About this task: Pictures don't belong in the copy; print all the records exactly.

START Records for the exercise

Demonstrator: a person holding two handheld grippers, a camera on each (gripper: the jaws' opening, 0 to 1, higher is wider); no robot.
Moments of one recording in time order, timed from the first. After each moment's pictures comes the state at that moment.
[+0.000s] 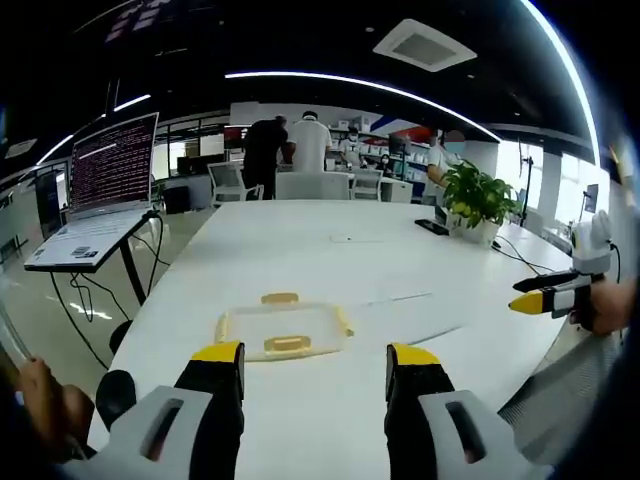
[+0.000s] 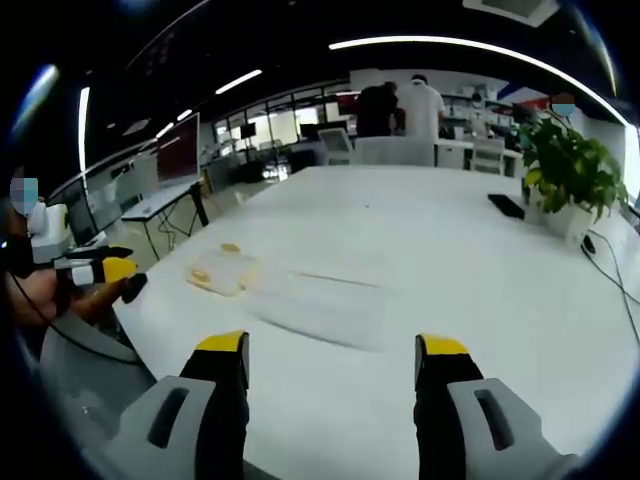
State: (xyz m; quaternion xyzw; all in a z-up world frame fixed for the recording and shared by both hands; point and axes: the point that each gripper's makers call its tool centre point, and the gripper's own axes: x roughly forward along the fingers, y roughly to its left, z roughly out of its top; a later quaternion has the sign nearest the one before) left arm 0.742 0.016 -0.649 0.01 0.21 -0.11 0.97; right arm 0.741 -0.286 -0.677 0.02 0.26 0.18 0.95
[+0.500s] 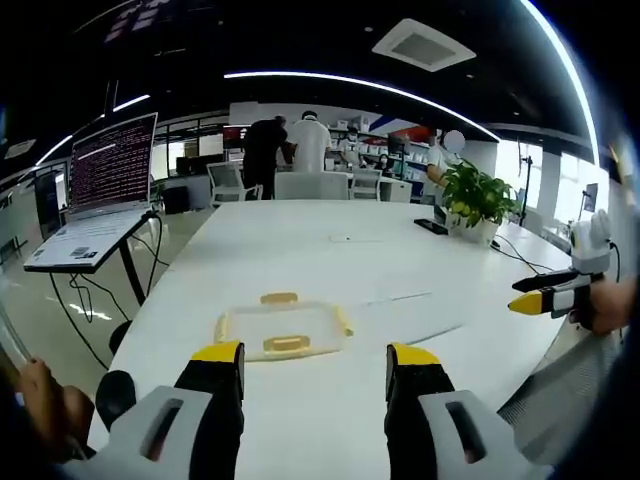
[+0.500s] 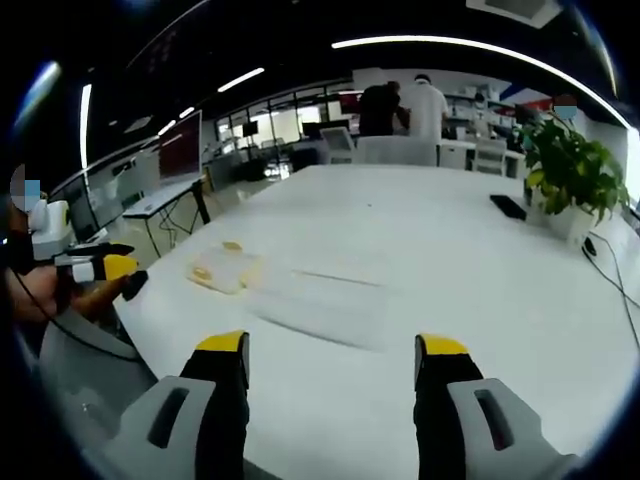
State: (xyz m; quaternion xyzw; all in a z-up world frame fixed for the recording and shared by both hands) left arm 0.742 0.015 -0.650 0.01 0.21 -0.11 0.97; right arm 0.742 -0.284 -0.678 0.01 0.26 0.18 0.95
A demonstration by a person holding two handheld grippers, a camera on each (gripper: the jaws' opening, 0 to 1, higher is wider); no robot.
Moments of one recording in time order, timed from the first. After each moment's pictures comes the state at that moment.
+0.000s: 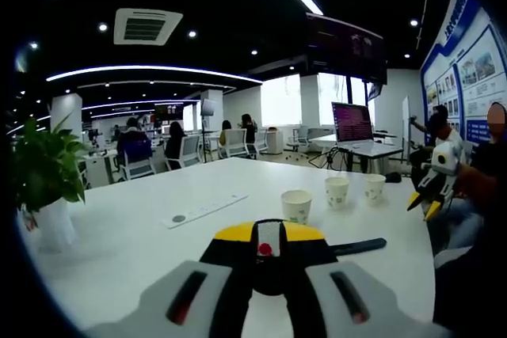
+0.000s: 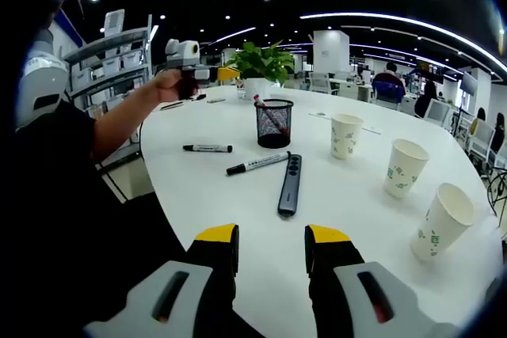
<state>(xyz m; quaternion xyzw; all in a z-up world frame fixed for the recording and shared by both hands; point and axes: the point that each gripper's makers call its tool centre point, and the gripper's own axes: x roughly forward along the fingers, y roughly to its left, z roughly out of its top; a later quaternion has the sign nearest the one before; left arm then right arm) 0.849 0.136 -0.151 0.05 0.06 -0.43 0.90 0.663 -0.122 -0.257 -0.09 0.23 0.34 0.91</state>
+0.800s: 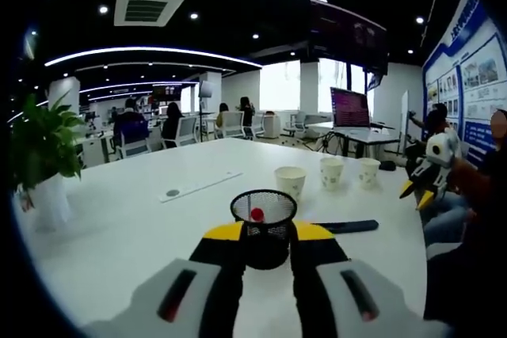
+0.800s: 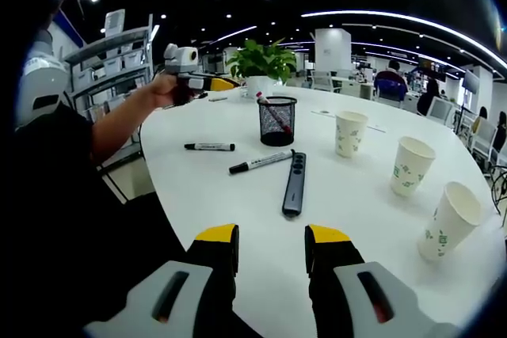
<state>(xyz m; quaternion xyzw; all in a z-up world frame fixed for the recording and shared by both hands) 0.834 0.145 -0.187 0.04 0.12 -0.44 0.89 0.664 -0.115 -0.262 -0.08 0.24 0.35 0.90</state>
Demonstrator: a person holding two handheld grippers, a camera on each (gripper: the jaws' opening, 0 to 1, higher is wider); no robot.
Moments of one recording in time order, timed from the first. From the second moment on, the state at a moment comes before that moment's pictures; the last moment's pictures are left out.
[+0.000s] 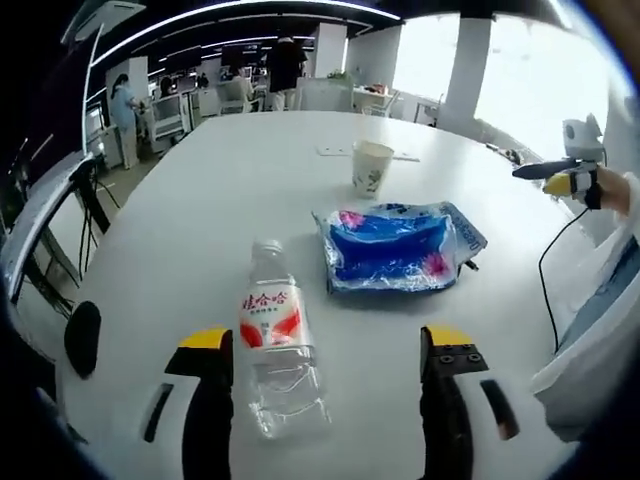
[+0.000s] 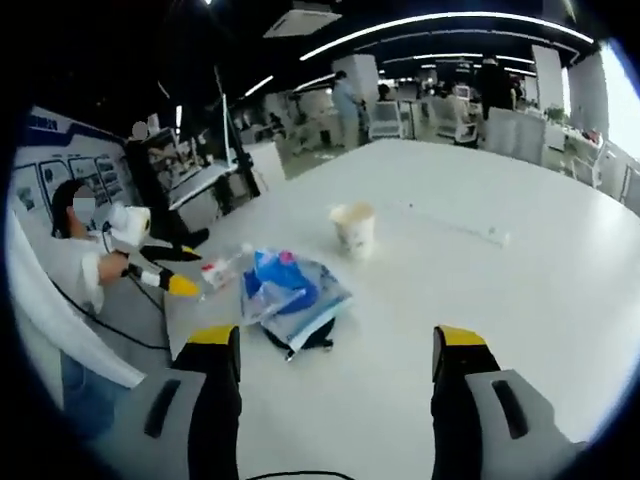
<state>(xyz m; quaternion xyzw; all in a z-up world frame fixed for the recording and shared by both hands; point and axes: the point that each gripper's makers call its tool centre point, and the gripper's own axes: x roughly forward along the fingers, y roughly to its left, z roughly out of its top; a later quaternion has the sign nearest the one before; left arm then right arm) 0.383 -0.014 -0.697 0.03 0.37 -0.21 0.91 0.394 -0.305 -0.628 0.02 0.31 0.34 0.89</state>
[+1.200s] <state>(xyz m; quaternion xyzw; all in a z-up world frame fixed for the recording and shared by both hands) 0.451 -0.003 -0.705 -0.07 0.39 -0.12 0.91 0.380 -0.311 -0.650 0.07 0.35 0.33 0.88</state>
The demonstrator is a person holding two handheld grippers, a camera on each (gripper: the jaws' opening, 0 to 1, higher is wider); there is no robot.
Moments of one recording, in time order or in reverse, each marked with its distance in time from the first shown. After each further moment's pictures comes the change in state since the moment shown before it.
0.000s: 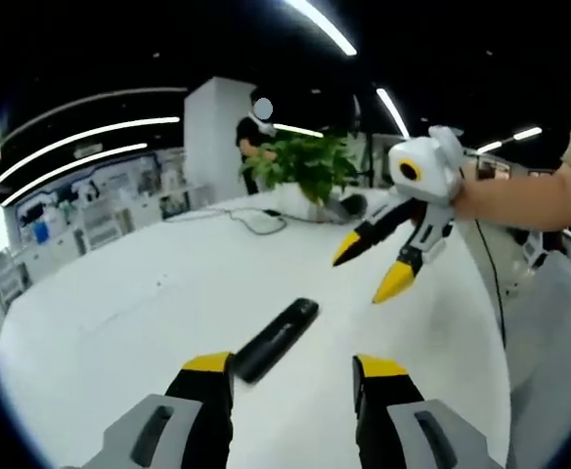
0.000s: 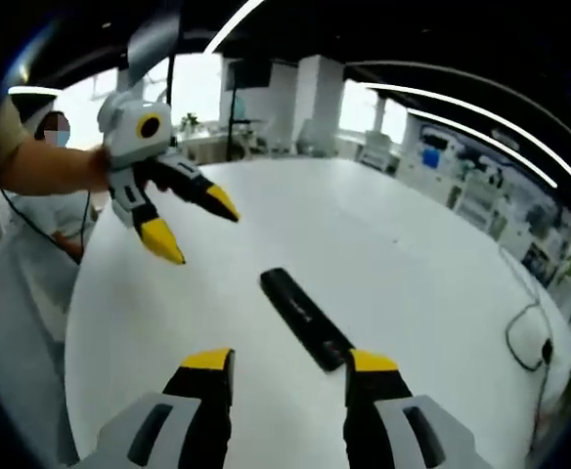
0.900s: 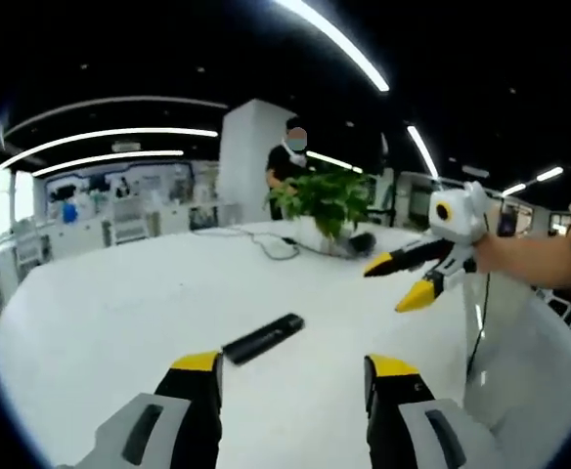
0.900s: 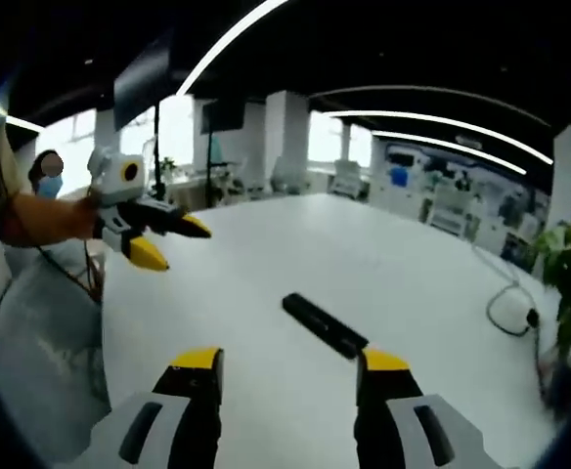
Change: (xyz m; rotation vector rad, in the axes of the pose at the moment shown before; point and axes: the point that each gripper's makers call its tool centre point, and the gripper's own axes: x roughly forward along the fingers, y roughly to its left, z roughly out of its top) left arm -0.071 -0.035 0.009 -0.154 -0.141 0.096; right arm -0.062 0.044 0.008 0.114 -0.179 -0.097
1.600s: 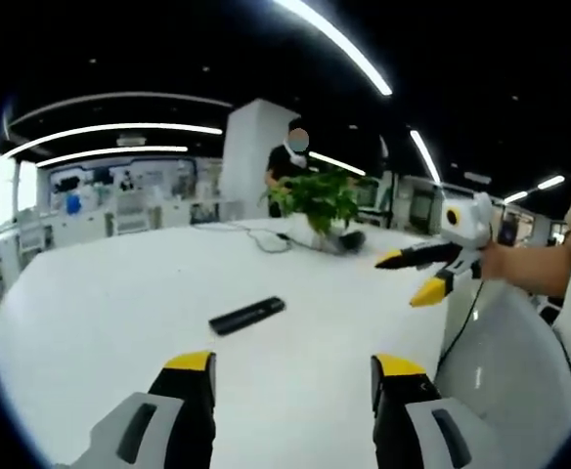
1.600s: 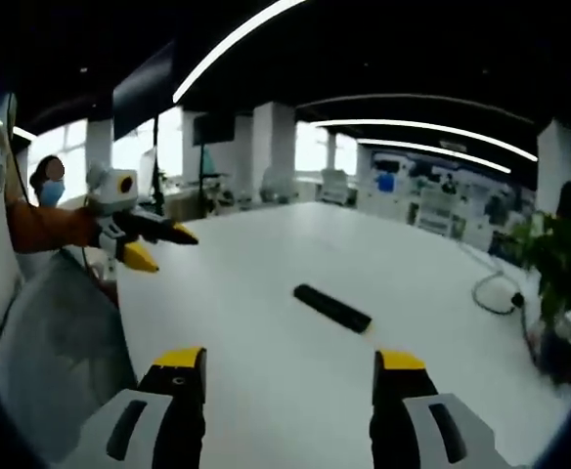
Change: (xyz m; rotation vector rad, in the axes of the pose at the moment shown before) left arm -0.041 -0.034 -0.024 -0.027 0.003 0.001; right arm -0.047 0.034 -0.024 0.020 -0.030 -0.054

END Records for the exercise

Exercise result:
Demonstrator: a person holding two handheld grippers, a camera on each (gripper: the jaws' opening, 0 to 1, higher is wider); no robot.
Moments of one recording in time order, timed from the first. After each moment's pictures comes the state at that moment.
[+0.000s] 
[+0.000s] 
State: (xyz m; quaternion xyzw; all in a z-up world frame fixed for the recording and shared by both hands; point and axes: the point that each gripper's makers call its tool centre point, and the gripper's own axes: x roughly forward along the fingers, y roughly to its left, z roughly out of its top; a later quaternion has the sign nearest the one before) left arm 0.742 0.016 -0.649 0.01 0.21 -0.11 0.97; right arm 0.741 -0.286 -0.677 0.02 0.26 0.18 0.95
[+0.500s] 
[+0.500s] 
State: (xyz m; quaternion xyzw; all in a z-up world frame fixed for the recording and shared by both hands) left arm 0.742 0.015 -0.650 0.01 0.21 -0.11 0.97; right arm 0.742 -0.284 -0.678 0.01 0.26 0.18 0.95
A demonstration by a person holding two handheld grippers, a camera on each (gripper: the jaws' opening, 0 to 1, higher is wider); no robot.
Moments of one recording in time order, timed from the first. After each moment's pictures comes the state at that moment.
+0.000s: 
+0.000s: 
<state>(xyz m; quaternion xyzw; all in a z-up world frame fixed for the recording and shared by both hands; point and axes: the point that each gripper's makers call its tool centre point, and the gripper's own axes: x roughly forward along the fingers, y roughly to its left, z roughly out of its top; a later quaternion has the sign nearest the one before; left arm then right arm) 0.849 0.136 -0.151 0.05 0.06 -0.43 0.90 0.663 -0.122 -0.257 -0.09 0.23 0.34 0.91</state>
+0.800s: 
+0.800s: 
<state>(xyz m; quaternion xyzw; all in a z-up world frame fixed for the recording and shared by both hands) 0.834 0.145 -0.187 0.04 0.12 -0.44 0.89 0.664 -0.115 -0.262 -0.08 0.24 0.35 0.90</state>
Demonstrator: a person holding two handheld grippers, a camera on each (gripper: the jaws' opening, 0 to 1, higher is wider); no robot.
Moments of one recording in time order, timed from the first. From the second moment on, the state at a moment comes before that moment's pictures; the last moment's pictures are left out.
[+0.000s] 
[+0.000s] 
<state>(xyz m; quaternion xyzw; all in a z-up world frame fixed for the recording and shared by both hands; point and axes: the point that each gripper's makers call its tool centre point, and the gripper's own axes: x roughly forward along the fingers, y roughly to its left, z roughly out of its top; a later quaternion has the sign nearest the one before; left arm then right arm) 0.383 -0.014 -0.697 0.03 0.37 -0.21 0.91 0.394 -0.305 -0.628 0.02 0.31 0.34 0.89</state>
[+1.200s] <state>(xyz m; quaternion xyzw; all in a z-up world frame fixed for the recording and shared by both hands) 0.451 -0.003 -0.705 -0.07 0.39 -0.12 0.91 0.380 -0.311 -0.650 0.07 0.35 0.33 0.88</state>
The demonstrator is a person holding two handheld grippers, a camera on each (gripper: the jaws' opening, 0 to 1, higher is wider); there is no robot.
Moments of one recording, in time order or in reverse, each marked with its distance in time from the first shown. After each further moment's pictures comes the change in state since the moment shown before it.
0.000s: 
0.000s: 
0.900s: 
0.900s: 
Change: (xyz m; rotation vector rad, in the axes of the pose at the moment shown before; point and axes: the point that each gripper's makers call its tool centre point, and the gripper's own axes: x roughly forward along the fingers, y roughly to its left, z roughly out of its top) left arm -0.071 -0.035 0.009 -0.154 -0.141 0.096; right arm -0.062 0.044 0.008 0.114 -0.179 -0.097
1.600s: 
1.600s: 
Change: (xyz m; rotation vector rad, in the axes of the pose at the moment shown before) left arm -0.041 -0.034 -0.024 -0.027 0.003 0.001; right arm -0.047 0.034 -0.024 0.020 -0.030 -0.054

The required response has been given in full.